Step 1: Understand the Concept:
The provided differential equation is a first-order linear differential equation. The solution process involves converting it to the standard form $\frac{dy}{dx} + P(x)y = Q(x)$ and then determining the integrating factor (I.F.).
Step 2: Key Formula/Approach:
The standard form for a linear differential equation is $\frac{dy}{dx} + P(x)y = Q(x)$.
The integrating factor is calculated using the formula: I.F. = $e^{\int P(x)dx}$.
Step 3: Detailed Explanation:
The given differential equation is:
\[ (x \log_e x) \frac{dy}{dx} + y = 2\log_e x \]
To transform this into the standard form, divide the entire equation by $(x \log_e x)$:
\[ \frac{dy}{dx} + \frac{1}{x \log_e x} y = \frac{2\log_e x}{x \log_e x} \]
\[ \frac{dy}{dx} + \left(\frac{1}{x \log_e x}\right)y = \frac{2}{x} \]
Comparing this with the standard form $\frac{dy}{dx} + P(x)y = Q(x)$, we identify:
\[ P(x) = \frac{1}{x \log_e x} \]
Next, calculate the integrating factor:
\[ \text{I.F.} = e^{\int P(x)dx} = e^{\int \frac{1}{x \log_e x} dx} \]
To solve the integral $\int \frac{1}{x \log_e x} dx$, employ the substitution method.
Let $t = \log_e x$. Differentiating with respect to $x$, we get $dt = \frac{1}{x} dx$.
The integral transforms to:
\[ \int \frac{1}{t} dt = \ln|t| = \ln(\log_e x) \]
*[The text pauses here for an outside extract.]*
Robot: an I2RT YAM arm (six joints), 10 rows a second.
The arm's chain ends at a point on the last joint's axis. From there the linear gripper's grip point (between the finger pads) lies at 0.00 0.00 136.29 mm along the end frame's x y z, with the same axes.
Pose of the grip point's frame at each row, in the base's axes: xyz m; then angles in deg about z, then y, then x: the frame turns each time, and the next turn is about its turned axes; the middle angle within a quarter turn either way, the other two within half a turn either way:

Substitute this result back into the integrating factor formula:
\[ \text{I.F.} = e^{\ln(\log_e x)} \]
Applying the property $e^{\ln u} = u$, we obtain:
\[ \text{I.F.} = \log_e x \]
Step 4: Final Answer:
The integrating factor for the given differential equation is $\log_e x$.